• _Exercise directions_
From the entries below, output the line with "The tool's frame" and each following line up to and including the line with "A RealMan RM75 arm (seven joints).", exactly as written.

• _Provided entries_
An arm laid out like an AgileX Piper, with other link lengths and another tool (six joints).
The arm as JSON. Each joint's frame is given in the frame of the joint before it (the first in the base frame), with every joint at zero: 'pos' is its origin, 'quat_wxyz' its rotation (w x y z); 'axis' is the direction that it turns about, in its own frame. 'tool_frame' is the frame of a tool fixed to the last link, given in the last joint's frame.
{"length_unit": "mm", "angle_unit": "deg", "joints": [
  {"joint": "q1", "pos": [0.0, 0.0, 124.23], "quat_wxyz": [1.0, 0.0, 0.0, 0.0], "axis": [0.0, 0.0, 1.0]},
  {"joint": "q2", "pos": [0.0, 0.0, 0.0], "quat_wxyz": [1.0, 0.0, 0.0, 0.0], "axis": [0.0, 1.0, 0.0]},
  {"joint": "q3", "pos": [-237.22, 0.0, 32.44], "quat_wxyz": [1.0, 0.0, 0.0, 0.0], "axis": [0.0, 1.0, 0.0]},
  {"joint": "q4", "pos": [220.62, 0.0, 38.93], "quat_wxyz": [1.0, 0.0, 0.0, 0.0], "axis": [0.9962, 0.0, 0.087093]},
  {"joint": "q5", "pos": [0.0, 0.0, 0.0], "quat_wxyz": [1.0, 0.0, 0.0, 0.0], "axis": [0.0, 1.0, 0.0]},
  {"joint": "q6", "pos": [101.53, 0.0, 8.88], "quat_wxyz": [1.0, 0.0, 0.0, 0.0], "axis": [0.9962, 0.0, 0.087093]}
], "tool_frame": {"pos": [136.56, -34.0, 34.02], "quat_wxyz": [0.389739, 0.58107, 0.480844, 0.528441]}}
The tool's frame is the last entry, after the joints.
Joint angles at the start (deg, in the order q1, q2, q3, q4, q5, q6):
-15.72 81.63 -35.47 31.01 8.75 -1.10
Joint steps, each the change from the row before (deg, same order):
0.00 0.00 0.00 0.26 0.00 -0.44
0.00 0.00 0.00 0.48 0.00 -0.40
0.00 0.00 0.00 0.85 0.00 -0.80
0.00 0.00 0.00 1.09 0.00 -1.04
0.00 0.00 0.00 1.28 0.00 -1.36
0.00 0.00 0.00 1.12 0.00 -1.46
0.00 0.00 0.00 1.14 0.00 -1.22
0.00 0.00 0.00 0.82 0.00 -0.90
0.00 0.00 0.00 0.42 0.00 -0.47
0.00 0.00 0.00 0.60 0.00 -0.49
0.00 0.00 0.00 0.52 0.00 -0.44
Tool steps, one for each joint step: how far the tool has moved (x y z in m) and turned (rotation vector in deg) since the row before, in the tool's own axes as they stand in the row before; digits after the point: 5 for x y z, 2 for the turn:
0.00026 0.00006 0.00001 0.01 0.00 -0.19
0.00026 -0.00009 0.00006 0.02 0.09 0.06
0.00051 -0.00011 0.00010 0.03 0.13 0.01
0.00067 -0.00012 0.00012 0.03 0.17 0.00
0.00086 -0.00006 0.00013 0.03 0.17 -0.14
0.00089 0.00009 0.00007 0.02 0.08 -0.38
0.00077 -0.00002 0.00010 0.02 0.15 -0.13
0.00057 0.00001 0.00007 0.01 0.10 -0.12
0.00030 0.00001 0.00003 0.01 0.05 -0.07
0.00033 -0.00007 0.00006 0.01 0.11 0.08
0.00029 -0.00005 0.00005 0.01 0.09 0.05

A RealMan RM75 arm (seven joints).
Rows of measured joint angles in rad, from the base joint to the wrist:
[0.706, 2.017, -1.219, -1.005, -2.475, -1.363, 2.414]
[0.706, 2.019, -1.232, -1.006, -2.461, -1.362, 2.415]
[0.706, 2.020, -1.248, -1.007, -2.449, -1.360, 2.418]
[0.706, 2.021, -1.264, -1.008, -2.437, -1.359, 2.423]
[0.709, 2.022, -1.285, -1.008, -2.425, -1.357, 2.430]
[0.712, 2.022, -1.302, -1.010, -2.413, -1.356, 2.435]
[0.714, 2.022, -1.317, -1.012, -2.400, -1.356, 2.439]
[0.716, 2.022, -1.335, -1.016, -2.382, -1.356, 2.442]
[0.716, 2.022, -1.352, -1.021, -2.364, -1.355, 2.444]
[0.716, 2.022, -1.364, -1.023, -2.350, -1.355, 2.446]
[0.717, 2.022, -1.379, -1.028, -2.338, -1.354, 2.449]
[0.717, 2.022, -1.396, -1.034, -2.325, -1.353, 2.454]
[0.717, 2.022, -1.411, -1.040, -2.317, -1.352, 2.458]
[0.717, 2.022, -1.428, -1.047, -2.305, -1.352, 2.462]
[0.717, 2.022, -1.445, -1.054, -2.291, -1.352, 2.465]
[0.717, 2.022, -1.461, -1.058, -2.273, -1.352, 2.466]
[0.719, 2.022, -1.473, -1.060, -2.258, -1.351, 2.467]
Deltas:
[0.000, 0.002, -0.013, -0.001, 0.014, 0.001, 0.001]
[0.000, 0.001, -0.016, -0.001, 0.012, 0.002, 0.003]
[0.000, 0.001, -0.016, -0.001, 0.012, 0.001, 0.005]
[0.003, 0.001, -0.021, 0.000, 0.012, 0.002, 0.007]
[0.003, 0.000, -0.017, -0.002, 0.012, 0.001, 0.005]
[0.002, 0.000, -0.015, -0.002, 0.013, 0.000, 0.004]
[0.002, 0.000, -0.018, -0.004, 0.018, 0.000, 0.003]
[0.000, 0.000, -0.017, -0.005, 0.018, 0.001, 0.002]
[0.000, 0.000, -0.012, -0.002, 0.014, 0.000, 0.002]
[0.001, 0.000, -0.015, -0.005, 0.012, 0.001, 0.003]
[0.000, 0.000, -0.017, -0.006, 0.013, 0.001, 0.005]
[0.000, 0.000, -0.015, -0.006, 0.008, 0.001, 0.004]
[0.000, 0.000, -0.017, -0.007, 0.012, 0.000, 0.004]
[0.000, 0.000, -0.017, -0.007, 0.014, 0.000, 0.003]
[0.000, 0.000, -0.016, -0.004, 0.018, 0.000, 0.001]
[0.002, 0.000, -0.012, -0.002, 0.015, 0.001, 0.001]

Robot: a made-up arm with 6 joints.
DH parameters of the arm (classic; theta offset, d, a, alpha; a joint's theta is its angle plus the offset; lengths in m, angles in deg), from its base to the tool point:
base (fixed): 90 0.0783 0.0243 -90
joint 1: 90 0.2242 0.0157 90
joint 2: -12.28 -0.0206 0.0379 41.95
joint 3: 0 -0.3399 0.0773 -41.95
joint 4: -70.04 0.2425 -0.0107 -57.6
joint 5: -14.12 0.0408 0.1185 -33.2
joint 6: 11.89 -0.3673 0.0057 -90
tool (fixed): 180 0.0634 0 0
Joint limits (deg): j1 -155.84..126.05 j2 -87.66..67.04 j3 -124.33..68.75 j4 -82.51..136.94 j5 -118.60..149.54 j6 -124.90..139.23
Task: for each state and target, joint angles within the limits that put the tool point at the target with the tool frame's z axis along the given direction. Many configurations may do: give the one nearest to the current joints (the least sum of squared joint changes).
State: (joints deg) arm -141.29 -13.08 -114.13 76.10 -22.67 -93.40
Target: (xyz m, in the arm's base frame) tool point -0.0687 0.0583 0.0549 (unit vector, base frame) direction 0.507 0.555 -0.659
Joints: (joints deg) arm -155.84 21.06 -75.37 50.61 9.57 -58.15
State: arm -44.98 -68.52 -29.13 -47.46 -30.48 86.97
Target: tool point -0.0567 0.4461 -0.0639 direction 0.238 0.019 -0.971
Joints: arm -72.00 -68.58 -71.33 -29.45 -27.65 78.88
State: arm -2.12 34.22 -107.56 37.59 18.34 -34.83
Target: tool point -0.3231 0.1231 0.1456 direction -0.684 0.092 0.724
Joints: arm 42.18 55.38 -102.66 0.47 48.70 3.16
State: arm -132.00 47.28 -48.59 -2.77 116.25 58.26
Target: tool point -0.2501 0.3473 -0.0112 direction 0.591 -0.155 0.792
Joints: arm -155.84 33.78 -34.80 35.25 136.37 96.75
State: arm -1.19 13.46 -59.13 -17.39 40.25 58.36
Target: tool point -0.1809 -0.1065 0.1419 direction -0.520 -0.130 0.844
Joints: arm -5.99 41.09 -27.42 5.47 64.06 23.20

• _Answer space_
The tool's frame is the last entry, after the joints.
Joint angles at the start (deg, in the order q1, q2, q3, q4, q5, q6):
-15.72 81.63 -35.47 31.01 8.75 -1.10
Joint steps, each the change from the row before (deg, same order):
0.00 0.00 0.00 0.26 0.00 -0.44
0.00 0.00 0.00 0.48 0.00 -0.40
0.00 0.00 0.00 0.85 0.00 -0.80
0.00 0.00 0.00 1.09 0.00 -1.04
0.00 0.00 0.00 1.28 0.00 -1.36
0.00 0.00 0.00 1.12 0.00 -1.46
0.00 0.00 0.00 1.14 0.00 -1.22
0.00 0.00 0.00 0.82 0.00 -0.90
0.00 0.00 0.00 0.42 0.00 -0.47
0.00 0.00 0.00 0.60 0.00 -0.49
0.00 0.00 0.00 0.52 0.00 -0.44
Tool steps, one for each joint step: how far the tool has moved (x y z in m) and turned (rotation vector in deg) since the row before, in the tool's own axes as they stand in the row before; digits after the point: 5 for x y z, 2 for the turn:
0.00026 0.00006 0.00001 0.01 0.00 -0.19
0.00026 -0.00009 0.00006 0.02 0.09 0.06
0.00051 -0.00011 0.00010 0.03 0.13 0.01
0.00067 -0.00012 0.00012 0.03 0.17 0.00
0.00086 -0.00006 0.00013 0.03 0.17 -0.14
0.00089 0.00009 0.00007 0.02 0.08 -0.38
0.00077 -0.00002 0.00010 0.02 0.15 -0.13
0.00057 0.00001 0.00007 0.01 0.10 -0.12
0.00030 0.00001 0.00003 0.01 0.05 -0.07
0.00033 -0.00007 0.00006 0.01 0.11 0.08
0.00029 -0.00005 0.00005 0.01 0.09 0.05

A RealMan RM75 arm (seven joints).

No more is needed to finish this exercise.